São pedaços de cerâmica, similares aos indígenas, e fragmentos de louças antigas.

Uma delas é da marca brasileira “Adelinas, de São Caetano do Sul” (fábrica que funcionou entre 1929 e 1947).
A empresa foi mencionada, há duas décadas, na obra da Fapesc.

Peças estrangeiras
Entre as peças catalogadas pelos pesquisadores catarinenses, a marca estrangeira mais encontrada foi a inglesa J. & G. Meakin (1851), fabricada na China.
Outras marcas brasileiras também estão presentes como as catarinenses Schmidt, de Pomerode, e Santa Terezinha, de São Bento do Sul.

No levantamento feito em 1999, também foram encontrados fragmentos de grés, provavelmente de garrafas, sendo um destes de origem holandesa, e um braço e uma perna de bonequinhas de porcelana.

A grande variedade de objetos coletados corresponde há décadas de utilização do forte e a um padrão de consumo bem variado, de louças mais caras a tipos mais populares.

Imagem da década de 1960 mostra o forte e seu entorno invadido por moradias populares antes da reforma de 1975 (Acervo Casa da Memória)

Onde se encontram os objetos?
O material recolhido pela Fapesc foi armazenado no Museu Professor Oswaldo Rodrigues Cabral, na Universidade Federal de Santa Catarina.

Uma pequena coleção de referência do sítio também encontra-se no Laboratório de Documentação e Arqueologia da Universidade do Recôncavo da Bahia.

Ministério Público e Iphan
De acordo com a publicação, a ameaça de continuidade da erosão no Forte Sant’Anna e as sucessivas intervenções urbanas sem pesquisa arqueológica suscitou um grupo de historiadores e arqueólogos a elaborarem, em julho de 1999, um documento que foi entregue para a Procuradoria da República em Santa Catarina e para a 11ª Superintendência Regional do Instituto do Patrimônio Histórico e Artístico Nacional (Iphan).

O forte no início do século 20, antes da construção da Ponte Hercílio Luz (Acervo Casa da Memória)

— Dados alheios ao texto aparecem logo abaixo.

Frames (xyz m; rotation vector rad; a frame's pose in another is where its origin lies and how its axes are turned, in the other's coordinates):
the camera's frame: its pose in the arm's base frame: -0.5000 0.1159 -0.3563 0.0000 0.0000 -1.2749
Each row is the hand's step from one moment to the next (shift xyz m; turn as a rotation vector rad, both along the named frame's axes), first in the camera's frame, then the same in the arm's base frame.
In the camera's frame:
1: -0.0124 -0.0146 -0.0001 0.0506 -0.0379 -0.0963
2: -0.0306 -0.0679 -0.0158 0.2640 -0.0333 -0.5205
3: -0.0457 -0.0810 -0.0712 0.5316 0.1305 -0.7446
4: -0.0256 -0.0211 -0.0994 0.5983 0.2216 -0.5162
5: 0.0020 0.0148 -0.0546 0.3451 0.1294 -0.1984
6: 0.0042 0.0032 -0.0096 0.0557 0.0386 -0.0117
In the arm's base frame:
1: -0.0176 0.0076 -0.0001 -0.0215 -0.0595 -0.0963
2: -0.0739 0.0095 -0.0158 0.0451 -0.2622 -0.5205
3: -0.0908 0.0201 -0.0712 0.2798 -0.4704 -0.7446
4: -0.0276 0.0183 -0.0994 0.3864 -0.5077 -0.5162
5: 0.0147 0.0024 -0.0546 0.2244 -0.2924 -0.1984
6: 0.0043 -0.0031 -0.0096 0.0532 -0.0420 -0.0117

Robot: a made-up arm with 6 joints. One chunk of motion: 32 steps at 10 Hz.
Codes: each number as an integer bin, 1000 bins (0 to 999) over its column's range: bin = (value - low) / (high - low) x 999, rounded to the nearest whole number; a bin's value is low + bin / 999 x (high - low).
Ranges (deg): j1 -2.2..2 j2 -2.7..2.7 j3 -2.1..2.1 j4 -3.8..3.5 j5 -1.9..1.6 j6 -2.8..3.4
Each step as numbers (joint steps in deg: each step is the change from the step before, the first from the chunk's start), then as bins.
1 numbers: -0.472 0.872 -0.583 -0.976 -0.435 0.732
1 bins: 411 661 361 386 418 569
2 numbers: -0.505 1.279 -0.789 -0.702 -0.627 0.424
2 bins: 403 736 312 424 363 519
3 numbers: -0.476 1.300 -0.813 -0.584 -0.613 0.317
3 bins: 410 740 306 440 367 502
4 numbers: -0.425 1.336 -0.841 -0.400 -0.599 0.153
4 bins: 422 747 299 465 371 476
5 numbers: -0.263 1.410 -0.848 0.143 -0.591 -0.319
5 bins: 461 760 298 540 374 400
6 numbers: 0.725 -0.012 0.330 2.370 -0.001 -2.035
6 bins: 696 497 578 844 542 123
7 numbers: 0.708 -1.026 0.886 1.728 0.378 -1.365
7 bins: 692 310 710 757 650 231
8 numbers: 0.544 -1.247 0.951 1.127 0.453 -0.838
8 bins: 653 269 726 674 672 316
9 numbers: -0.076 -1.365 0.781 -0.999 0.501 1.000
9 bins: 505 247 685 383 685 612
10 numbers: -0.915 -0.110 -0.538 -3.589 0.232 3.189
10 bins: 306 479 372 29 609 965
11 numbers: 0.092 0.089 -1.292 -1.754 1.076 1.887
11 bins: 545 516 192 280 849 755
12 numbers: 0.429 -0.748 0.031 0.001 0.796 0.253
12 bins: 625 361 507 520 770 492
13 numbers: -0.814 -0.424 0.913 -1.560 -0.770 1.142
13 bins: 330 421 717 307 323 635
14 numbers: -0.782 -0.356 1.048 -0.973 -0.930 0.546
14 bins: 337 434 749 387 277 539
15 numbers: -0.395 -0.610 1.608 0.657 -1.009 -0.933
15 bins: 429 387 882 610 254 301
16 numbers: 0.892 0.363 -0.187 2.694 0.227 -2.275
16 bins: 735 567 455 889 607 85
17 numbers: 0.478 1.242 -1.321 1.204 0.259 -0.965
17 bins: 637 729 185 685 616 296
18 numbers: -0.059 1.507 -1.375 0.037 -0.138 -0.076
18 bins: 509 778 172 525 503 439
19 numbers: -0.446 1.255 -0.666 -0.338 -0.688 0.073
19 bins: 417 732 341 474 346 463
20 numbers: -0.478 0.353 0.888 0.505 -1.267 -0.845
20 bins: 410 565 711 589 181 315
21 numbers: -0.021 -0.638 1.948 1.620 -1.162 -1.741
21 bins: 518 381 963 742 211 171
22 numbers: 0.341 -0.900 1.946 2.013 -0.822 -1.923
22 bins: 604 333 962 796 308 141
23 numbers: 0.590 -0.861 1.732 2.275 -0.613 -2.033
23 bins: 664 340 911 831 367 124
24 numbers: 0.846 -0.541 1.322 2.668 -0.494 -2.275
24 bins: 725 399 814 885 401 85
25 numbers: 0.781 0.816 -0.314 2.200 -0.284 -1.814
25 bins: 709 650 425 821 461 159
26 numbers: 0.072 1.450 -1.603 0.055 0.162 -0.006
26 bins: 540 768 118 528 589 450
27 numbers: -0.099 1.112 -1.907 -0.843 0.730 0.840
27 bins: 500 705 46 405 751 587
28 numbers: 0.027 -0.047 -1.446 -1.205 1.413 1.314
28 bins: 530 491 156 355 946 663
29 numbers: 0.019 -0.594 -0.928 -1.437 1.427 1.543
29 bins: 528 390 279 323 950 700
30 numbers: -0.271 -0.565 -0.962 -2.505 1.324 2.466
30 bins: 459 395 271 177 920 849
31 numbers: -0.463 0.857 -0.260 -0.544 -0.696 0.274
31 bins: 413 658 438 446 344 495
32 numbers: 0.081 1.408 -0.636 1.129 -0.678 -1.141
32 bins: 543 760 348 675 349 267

Neste ofício são relatadas as constantes destruições e mutilações de sítios arqueológicos presentes no perímetro urbano de Florianópolis.

De acordo com a documentação do Ministério Público, a representação ofertada por Fabiana Comerlato e outros foi ratificada ao arquivamento em 2002.

O que diz o Iphan
O Floripa Centro questionou o Iphan sobre possíveis ações para preservar o sítio arqueológico.
Segue a resposta de Maria Eduarda da Rosa, do Apoio Administrativo do Gabinete da presidência do Iphan:
Os trabalhos de arqueologia usualmente são feitos previamente a intervenções em solo, o que está acontecendo no Forte Santana. No momento não há previsão de expansão das intervenções para a área externa do Forte e assim não há projeto para recolhimento de possível material na parte externa do Forte. De toda forma, nossos arqueólogos farão vistoria no local para aferir se trata-se material arqueológico e sendo, o mesmo será recolhido”.